Try it ▸
Where the lines below hold images, skip those and copy every word exactly.

Information supplied ▸
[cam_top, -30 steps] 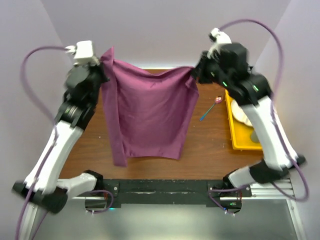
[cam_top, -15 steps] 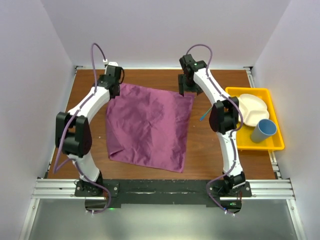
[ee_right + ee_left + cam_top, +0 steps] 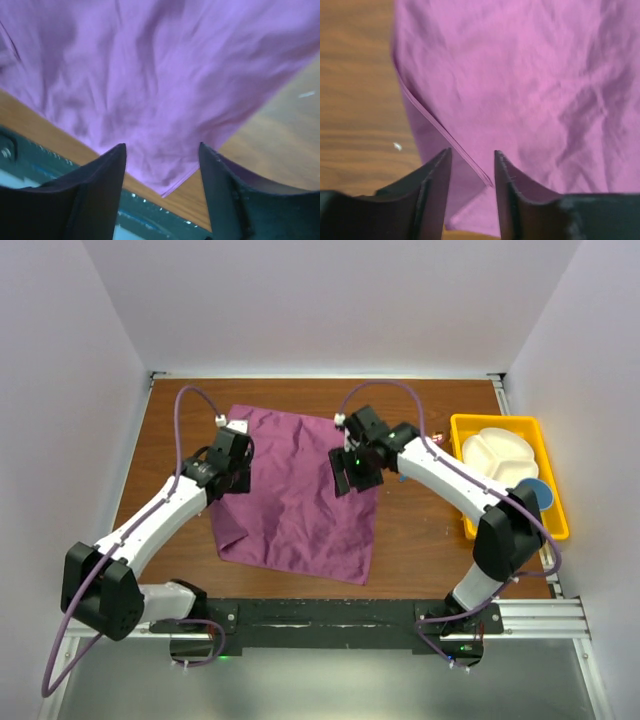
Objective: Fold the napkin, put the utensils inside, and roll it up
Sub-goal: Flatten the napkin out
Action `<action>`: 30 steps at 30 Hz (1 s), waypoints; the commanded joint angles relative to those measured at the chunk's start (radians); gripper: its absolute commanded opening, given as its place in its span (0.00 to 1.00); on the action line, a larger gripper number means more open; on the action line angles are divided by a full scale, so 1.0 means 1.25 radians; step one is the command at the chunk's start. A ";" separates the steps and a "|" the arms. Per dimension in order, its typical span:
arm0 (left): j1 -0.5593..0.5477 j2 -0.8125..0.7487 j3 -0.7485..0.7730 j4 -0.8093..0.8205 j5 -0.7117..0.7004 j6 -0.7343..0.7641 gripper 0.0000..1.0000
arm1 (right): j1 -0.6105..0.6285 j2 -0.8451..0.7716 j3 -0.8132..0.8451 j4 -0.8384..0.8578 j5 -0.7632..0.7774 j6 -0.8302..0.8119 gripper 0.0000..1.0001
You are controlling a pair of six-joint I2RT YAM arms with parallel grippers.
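The plum-purple napkin [image 3: 298, 502] lies spread flat on the wooden table. My left gripper [image 3: 236, 468] hovers over its left edge, open, with the napkin's hemmed edge [image 3: 440, 130] passing below the gap between my fingers [image 3: 472, 162]. My right gripper [image 3: 351, 473] hangs open over the napkin's right side, and under it the cloth [image 3: 150, 75] runs down to its near corner. Neither gripper holds anything. Of the utensils only a small pinkish tip [image 3: 437, 440] shows beside my right forearm. The rest is hidden under the arm.
A yellow tray [image 3: 468, 510] stands at the right edge with a white divided plate [image 3: 497, 452] and a blue cup [image 3: 541, 490], the cup partly behind my right elbow. The dark base rail [image 3: 330, 615] runs along the near edge.
A second ago both grippers held the napkin's far corners up. It was laid flat and let go, and both open grippers have since drawn back over its middle.
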 commanded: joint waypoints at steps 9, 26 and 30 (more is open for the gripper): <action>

Response for this exercise ▸
[cam_top, -30 steps] 
[cam_top, -15 steps] 
[ee_right + ee_left + cam_top, +0 steps] 
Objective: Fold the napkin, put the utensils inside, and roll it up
Sub-goal: Flatten the napkin out
Action `<action>`: 30 steps at 30 Hz (1 s), waypoints; the commanded joint angles relative to those measured at the chunk's start (radians); gripper: its absolute commanded opening, given as its place in its span (0.00 to 1.00); on the action line, a larger gripper number means more open; on the action line angles are divided by a full scale, so 1.0 means 1.25 radians; step one is the command at the chunk's start. A ";" separates the steps and a "|" the arms. Per dimension in order, its typical span:
arm0 (left): j1 -0.5593..0.5477 j2 -0.8125..0.7487 j3 -0.7485..0.7730 j4 -0.8093..0.8205 j5 -0.7117..0.7004 j6 -0.7343..0.7641 gripper 0.0000..1.0000
arm1 (right): j1 -0.6105..0.6285 j2 -0.8451..0.7716 j3 -0.8132..0.8451 j4 -0.8384..0.8578 j5 -0.7632..0.7774 j6 -0.8302..0.8119 gripper 0.0000..1.0001
You are controlling a pair of six-joint I2RT YAM arms with parallel grippers.
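The plum-purple napkin [image 3: 298, 502] lies spread flat on the wooden table. My left gripper [image 3: 236, 468] hovers over its left edge, open, with the napkin's hemmed edge [image 3: 440, 130] passing below the gap between my fingers [image 3: 472, 162]. My right gripper [image 3: 351, 473] hangs open over the napkin's right side, and under it the cloth [image 3: 150, 75] runs down to its near corner. Neither gripper holds anything. Of the utensils only a small pinkish tip [image 3: 437, 440] shows beside my right forearm. The rest is hidden under the arm.
A yellow tray [image 3: 468, 510] stands at the right edge with a white divided plate [image 3: 497, 452] and a blue cup [image 3: 541, 490], the cup partly behind my right elbow. The dark base rail [image 3: 330, 615] runs along the near edge.
A second ago both grippers held the napkin's far corners up. It was laid flat and let go, and both open grippers have since drawn back over its middle.
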 commanded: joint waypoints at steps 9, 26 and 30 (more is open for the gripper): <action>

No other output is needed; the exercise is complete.